● **Work required**
Without any images, write the data out exactly as it appears.

● **Given material**
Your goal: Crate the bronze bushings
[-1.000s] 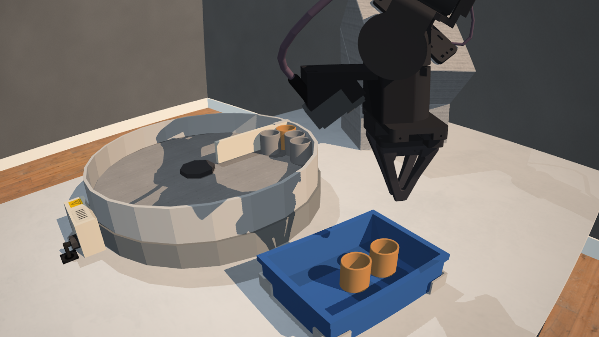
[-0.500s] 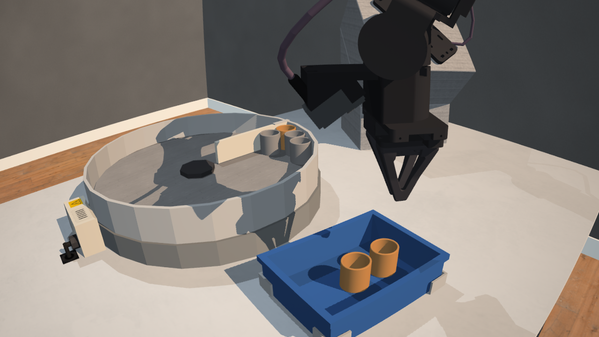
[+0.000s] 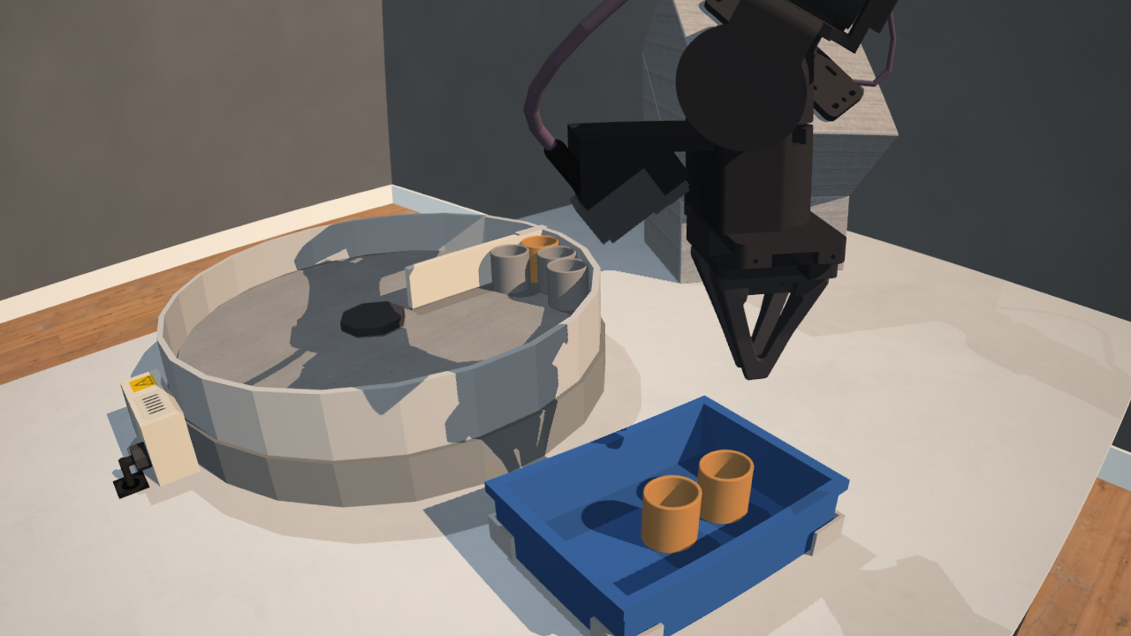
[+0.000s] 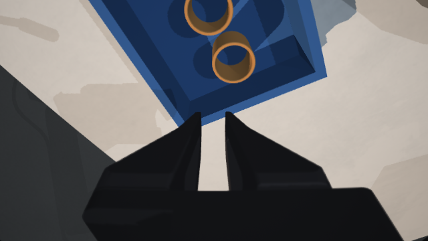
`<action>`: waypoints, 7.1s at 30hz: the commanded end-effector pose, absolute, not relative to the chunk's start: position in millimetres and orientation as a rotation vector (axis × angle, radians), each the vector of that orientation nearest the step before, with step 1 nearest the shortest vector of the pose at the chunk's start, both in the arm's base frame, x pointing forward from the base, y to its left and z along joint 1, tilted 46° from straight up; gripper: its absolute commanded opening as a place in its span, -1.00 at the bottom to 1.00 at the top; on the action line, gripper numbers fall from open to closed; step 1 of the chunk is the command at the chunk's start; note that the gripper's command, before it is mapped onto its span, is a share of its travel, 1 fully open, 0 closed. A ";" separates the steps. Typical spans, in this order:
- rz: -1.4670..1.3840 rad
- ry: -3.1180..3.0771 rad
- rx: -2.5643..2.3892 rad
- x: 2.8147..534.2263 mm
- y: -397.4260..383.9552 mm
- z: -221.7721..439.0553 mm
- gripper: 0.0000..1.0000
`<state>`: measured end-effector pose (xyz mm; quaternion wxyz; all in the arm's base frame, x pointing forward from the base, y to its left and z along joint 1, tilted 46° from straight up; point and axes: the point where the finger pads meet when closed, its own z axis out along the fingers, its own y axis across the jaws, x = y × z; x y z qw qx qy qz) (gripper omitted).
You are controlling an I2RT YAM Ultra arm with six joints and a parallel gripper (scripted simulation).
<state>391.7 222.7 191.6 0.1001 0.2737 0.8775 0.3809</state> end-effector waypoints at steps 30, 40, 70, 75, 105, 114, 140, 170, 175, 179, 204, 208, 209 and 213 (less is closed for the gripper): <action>1.127 2.595 0.839 368.8 63.4 41.2 -0.70; 1.125 2.577 0.828 363.2 -39.4 -43.9 -0.70; 1.112 2.569 0.806 366.2 -41.3 -38.8 -0.70; 1.112 2.569 0.806 366.2 -41.3 -38.8 -0.70; 1.104 2.560 0.814 369.4 -42.1 -32.5 -0.70; 1.104 2.560 0.814 369.4 -42.1 -32.5 -0.70; 1.105 2.566 0.804 371.9 -39.2 -31.4 -0.70; 1.106 2.567 0.804 372.6 -38.7 -31.2 -0.70; 1.107 2.569 0.815 373.9 -40.5 -32.5 -0.70; 1.107 2.568 0.815 373.9 -40.9 -32.5 -0.70; 1.107 2.568 0.815 373.9 -40.9 -32.5 -0.70; 1.107 2.568 0.815 373.9 -40.9 -32.5 -0.70; 1.107 2.568 0.815 373.9 -40.9 -32.5 -0.70; 1.114 2.576 0.828 365.2 -38.1 -35.5 -0.70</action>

● **Task output**
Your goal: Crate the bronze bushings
[-1.000s] 
[-0.500s] 
[+0.000s] 
[+0.000s] 
`<action>`: waypoints, 7.1s at 30hz: the commanded end-effector pose, absolute, not relative to the chunk's start: position in millimetres and orientation as a rotation vector (axis × angle, radians), each the vector of that orientation nearest the step before, with step 1 nearest the shortest vector of the pose at the chunk's start, both in the arm's base frame, x pointing forward from the base, y to its left and z along joint 1, tilted 46° from straight up; gripper: its absolute commanded opening as a place in its span, -1.00 at the bottom to 1.00 at the top; on the action line, gripper numbers fall from open to closed; step 1 of the chunk is the command at the chunk's start; note that the gripper's command, before it is mapped onto its span, is a share of its travel, 1 fully open, 0 closed. A ";" separates the steps. Typical spans, in this order:
- rz: -1.4670..1.3840 rad
- ry: -3.1180..3.0771 rad
- rx: -2.5643..2.3892 rad
- x: 2.8147..534.2263 mm
- y: -397.4260..383.9552 mm
- z: -221.7721..439.0553 mm
- gripper: 0.0000..1.0000
`<state>`: measured end-effector pose (xyz mm; quaternion wxyz; all in the arm's base frame, x pointing forward from the base, y to its left and z along joint 1, tilted 46° from straight up; point and axes: the point where the finger pads meet when closed, its own z axis out along the fingers, its own y axis across the jaws, x = y × z; x y z qw qx qy qz) (gripper omitted).
You are controlling an I2RT YAM Ultra arm with six joints and a parallel gripper (scripted simulation).
<state>391.7 222.7 191.6 0.1001 0.2737 0.8775 0.3809</state> end-effector waypoints at steps 30, 40, 70, 75, 105, 114, 140, 170, 175, 179, 204, 208, 209 and 213 (less is closed for the gripper): <action>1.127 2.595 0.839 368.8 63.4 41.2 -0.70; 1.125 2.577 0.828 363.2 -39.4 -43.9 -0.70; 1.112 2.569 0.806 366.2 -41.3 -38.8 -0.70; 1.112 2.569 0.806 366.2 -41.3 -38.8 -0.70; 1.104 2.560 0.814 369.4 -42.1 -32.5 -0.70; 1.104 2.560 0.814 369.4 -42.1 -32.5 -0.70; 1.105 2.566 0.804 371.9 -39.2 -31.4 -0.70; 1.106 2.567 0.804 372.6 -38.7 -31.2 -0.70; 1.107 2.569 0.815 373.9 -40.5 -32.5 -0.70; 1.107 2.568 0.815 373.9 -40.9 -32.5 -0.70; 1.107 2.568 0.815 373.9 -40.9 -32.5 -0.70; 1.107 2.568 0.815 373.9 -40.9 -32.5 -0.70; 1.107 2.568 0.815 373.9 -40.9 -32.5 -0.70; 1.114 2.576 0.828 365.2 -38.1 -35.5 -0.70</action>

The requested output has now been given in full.